The following are key points to remember from an American Heart Association scientific statement on CYP2C19 genetic testing for P2Y12 inhibitor therapy:

  1. There is significant variability in the efficacy and safety of oral P2Y12 inhibitors, which are used to prevent ischemic outcomes in common diseases such as coronary and peripheral arterial disease and stroke.
  2. Clopidogrel, a prodrug, is the most used oral P2Y12 inhibitor and is activated primarily after being metabolized by a highly polymorphic hepatic cytochrome CYP2C219 enzyme.
  3. Loss-of-function genetic variants in CYP2C219 are common, can result in decreased active metabolite levels and increased on-treatment platelet aggregation, and are associated with increased ischemic events on clopidogrel therapy. Such patients can be identified by CYP2C19 genetic testing and can be treated with alternative therapy.
  4. Conversely, universal use of potent oral P2Y12 inhibitors such as ticagrelor or prasugrel, which are not dependent on CYP2C19 for activation, has been recommended but can result in increased bleeding.
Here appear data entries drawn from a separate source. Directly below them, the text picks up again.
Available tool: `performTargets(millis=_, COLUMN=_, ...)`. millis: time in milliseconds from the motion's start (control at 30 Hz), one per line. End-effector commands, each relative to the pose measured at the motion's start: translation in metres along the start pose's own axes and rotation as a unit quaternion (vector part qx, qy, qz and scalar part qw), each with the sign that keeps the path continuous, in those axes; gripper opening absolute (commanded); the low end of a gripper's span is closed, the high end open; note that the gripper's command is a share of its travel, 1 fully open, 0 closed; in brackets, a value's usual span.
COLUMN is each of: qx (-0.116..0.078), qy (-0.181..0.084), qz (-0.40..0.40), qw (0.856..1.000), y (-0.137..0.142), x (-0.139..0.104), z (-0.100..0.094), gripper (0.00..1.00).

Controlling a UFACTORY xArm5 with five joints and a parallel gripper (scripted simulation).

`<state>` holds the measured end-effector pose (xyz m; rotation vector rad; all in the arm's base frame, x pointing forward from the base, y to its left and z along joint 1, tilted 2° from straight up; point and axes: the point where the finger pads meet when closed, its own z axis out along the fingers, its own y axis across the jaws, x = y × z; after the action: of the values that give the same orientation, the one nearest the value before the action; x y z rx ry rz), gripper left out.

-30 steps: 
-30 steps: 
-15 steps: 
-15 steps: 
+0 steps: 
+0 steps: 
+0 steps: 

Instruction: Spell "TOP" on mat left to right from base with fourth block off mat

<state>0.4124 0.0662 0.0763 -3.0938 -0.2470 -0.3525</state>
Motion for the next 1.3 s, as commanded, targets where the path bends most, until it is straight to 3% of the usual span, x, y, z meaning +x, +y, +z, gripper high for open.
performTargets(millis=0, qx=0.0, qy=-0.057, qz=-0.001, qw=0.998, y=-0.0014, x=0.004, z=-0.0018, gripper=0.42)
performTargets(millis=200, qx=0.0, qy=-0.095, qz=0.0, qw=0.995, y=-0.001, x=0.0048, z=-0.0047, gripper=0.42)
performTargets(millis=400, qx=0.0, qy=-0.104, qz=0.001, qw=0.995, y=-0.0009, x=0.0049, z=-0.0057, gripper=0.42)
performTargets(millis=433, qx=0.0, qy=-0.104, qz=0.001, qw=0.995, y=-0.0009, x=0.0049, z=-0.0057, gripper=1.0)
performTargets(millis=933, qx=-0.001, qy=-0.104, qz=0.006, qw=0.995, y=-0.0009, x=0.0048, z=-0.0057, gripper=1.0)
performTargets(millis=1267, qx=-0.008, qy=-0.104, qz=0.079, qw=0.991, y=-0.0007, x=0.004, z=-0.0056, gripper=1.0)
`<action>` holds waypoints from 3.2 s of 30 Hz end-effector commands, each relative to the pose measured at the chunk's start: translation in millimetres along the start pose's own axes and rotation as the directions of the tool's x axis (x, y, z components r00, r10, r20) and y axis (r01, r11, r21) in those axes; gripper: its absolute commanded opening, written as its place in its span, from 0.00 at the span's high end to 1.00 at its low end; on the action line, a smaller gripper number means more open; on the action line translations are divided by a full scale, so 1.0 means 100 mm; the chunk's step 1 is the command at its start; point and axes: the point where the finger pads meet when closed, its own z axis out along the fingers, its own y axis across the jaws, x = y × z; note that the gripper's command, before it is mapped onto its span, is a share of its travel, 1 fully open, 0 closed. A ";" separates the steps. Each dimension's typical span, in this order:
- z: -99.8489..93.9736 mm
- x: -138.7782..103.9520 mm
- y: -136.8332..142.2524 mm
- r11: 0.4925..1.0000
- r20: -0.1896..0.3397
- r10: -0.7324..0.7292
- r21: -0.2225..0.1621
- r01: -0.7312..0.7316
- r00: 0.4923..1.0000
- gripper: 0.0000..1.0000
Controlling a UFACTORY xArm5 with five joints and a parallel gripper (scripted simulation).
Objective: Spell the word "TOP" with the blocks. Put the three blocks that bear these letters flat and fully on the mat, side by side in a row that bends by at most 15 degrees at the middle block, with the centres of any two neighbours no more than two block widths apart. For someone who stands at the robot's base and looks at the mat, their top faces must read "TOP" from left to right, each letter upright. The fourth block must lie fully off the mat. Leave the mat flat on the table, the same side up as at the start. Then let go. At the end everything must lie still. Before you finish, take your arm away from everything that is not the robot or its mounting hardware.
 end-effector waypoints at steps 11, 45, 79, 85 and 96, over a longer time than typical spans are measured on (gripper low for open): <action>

  5. Recent clinical trials and meta-analyses have suggested that a precision medicine approach in which loss-of-function carriers are prescribed ticagrelor or prasugrel and noncarriers are prescribed clopidogrel may reduce ischemic events without increasing bleeding risk.
  6. The evidence appears to support CYP2C19 genetic testing before oral P2Y12 inhibitors are prescribed in patients with acute coronary syndromes (ACS) or percutaneous coronary intervention (PCI).
  7. Clinical implementation of such genetic testing will depend on multiple factors: rapid availability of results or adoption of the concept of performing preemptive genetic testing, provision of easy-to-understand results with therapeutic recommendations, and seamless integration in the electronic health record.
  8. The 2016 American College of Cardiology/American Heart Association/Society for Cardiovascular Angiography and Interventions guideline on dual antiplatelet therapy (DAPT) in coronary artery disease (CAD) does not recommend the routine use of genetic testing.
  9. The 2017 European Society of Cardiology focused update on DAPT in CAD similarly does not recommend routine genetic testing except in specific situations such as for patients with recurrent adverse events if the results of testing may change therapy.
  10. Given the pharmacokinetic, pharmacodynamic, clinical trial data (with mixed results) and recent meta-analyses findings, CYP2C19 genetic testing before prescription of clopidogrel or ticagrelor/prasugrel in patients with ACS or PCI may be beneficial but needs more real-world high-quality validation data.